▶ _Data shown_
◇ ◇ ◇ ◇ ◇ ◇ ◇
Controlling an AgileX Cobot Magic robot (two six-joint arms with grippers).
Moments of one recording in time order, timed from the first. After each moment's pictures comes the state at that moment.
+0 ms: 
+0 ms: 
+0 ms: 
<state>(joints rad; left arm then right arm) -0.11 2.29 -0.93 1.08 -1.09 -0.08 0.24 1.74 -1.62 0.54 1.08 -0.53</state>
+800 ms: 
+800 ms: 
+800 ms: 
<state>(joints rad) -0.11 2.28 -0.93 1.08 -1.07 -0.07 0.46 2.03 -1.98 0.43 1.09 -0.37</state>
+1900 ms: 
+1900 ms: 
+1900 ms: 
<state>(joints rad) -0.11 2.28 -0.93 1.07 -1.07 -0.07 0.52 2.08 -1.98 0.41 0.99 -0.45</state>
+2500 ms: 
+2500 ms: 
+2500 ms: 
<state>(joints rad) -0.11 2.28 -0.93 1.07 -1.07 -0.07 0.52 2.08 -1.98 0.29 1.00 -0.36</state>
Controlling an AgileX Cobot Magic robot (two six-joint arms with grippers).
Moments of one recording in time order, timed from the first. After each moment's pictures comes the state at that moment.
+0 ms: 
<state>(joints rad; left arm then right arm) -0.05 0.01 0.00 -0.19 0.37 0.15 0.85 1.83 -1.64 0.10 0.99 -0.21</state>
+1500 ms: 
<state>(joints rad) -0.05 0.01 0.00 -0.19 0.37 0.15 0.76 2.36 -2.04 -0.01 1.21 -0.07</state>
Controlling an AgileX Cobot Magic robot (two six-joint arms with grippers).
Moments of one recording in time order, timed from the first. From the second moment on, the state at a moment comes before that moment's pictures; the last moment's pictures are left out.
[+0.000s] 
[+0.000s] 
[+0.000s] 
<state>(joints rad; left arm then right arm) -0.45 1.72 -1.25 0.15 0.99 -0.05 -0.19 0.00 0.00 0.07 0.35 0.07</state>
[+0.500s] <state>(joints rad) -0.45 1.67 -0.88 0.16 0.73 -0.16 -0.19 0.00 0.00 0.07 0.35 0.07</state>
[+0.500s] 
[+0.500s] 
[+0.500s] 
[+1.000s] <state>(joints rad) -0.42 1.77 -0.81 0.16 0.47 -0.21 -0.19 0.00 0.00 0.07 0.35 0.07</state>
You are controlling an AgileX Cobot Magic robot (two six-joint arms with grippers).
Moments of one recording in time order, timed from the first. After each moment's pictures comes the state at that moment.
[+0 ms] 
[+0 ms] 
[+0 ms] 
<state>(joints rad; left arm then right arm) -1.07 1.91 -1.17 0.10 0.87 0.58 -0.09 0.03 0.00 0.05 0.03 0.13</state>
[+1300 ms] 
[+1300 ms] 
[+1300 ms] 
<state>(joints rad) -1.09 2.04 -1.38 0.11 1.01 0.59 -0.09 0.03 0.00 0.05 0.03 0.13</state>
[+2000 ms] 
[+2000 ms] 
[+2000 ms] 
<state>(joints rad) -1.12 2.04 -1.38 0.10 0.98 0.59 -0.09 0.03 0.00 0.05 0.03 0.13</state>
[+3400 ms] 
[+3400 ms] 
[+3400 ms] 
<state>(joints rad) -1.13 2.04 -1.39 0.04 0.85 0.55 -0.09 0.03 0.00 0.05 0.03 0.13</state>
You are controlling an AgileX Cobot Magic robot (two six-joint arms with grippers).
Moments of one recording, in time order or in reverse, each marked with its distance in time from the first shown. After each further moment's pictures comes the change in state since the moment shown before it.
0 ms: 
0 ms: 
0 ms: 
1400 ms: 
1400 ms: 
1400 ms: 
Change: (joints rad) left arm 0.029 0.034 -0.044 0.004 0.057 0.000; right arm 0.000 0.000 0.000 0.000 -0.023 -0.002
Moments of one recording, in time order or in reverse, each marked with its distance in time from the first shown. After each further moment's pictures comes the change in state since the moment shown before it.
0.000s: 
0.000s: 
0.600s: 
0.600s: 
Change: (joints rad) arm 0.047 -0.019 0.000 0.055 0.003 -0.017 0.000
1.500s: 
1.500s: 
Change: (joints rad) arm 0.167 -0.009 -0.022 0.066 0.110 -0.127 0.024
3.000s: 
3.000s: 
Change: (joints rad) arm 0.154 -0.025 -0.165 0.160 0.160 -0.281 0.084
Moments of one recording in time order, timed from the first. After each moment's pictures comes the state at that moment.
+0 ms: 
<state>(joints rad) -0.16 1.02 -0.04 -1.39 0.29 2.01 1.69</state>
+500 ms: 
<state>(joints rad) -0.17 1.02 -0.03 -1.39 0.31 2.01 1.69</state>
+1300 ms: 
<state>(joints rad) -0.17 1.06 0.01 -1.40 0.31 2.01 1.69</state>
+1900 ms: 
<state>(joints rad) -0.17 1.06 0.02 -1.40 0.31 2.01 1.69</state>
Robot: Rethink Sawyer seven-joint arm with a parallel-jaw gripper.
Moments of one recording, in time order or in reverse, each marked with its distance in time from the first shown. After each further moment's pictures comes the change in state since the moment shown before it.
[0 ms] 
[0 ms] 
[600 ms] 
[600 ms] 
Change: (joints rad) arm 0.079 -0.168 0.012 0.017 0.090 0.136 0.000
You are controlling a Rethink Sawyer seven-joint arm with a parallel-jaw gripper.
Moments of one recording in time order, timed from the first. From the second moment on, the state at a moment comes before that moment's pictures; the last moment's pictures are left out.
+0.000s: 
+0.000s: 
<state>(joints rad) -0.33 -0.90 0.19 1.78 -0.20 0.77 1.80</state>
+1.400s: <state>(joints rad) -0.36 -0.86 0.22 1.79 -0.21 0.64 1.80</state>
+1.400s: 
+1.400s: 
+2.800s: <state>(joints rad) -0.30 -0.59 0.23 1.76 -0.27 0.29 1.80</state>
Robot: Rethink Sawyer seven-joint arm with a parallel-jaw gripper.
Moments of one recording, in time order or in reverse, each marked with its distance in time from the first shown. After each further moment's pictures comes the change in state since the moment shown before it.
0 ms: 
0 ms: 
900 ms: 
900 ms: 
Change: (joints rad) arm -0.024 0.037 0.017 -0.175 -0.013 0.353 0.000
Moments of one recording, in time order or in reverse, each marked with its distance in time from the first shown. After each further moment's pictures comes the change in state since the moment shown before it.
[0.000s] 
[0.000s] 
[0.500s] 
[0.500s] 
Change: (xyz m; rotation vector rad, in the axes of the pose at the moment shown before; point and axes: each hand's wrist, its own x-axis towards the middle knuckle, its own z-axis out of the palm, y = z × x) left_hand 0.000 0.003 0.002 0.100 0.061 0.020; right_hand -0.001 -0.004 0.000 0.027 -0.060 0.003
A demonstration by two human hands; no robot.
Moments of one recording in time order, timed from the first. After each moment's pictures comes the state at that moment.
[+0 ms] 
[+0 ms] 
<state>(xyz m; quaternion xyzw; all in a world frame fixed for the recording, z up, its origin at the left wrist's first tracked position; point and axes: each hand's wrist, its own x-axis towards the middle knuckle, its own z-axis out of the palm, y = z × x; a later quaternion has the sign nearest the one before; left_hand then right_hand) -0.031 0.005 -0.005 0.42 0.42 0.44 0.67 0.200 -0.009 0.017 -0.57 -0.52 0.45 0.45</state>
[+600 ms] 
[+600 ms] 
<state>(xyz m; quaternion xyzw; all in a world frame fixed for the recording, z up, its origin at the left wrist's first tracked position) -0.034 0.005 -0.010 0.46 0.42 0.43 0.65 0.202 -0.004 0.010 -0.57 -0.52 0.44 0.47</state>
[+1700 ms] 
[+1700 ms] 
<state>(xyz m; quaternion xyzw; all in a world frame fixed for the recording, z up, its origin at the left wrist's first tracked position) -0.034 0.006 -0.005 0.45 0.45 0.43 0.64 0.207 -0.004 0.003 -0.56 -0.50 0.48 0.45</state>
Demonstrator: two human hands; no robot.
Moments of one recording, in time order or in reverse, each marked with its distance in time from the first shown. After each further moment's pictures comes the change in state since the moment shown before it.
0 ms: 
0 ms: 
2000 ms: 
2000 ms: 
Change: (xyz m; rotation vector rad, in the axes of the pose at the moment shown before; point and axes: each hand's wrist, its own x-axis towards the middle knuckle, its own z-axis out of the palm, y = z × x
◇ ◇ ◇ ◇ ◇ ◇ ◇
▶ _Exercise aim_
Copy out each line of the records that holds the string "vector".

▶ _Response to the task_
Change: (xyz m; rotation vector rad, in the axes of the pose at the moment shown before; point and axes: each hand's wrist, its own x-axis towards the middle knuckle, its own z-axis out of the palm, y = z × x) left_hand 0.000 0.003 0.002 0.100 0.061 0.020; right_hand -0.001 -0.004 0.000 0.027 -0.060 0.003
Change: (xyz m; rotation vector rad, in the axes of the pose at the moment shown before; point and axes: each hand's wrist, its own x-axis towards the middle knuckle, its own z-axis out of the palm, y = z × x

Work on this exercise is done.